◆ What is expected
Set down exactly the lines below between the line holding "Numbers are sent" and the line holding "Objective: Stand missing", inclusive; no other line belongs in the answer.

** Opening Study material block **

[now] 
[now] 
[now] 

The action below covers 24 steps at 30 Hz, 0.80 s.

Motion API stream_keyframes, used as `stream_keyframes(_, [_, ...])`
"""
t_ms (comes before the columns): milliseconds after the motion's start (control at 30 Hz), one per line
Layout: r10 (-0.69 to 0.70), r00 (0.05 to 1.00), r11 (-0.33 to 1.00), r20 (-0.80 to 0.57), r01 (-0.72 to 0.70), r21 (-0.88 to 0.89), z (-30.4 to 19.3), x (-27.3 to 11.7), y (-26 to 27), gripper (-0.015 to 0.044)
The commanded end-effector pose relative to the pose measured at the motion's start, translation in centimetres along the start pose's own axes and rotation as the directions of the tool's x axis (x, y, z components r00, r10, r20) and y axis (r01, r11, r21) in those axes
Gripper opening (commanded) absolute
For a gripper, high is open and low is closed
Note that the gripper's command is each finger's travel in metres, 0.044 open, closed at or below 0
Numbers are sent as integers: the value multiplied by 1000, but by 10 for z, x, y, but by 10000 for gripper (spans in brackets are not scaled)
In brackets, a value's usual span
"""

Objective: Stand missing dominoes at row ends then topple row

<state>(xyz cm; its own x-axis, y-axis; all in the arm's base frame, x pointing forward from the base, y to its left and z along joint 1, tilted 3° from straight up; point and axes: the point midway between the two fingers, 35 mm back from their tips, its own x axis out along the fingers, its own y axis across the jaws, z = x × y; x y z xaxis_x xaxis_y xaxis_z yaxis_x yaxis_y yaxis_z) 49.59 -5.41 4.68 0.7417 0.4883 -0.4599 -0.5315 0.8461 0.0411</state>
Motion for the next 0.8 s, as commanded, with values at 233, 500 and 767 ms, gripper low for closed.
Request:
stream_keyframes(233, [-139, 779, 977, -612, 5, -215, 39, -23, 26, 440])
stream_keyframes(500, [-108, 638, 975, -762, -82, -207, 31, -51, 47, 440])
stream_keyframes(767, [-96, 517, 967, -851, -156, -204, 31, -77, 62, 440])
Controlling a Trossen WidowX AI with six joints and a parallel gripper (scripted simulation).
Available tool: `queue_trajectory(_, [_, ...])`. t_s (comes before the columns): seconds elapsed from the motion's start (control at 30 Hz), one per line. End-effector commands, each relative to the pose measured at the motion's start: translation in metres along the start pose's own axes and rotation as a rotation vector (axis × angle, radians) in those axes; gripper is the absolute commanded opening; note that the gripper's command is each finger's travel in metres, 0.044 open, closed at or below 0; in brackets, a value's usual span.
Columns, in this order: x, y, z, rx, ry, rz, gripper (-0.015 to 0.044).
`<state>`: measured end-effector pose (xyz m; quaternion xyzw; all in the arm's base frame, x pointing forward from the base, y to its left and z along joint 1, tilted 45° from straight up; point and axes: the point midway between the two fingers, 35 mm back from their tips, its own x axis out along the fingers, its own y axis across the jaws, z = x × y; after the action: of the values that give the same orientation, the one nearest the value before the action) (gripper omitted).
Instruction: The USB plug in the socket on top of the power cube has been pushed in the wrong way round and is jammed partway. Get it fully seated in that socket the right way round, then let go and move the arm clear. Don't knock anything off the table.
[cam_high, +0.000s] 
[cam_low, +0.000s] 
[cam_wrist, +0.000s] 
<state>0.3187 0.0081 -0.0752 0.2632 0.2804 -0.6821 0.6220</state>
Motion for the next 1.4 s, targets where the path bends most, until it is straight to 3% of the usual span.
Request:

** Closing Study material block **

◆ Output
Numbers are sent as integers: the value multiplied by 1000, but by 10 for z, x, y, but by 10000 for gripper (spans in brackets are not scaled)
In brackets, a value's usual span
"""

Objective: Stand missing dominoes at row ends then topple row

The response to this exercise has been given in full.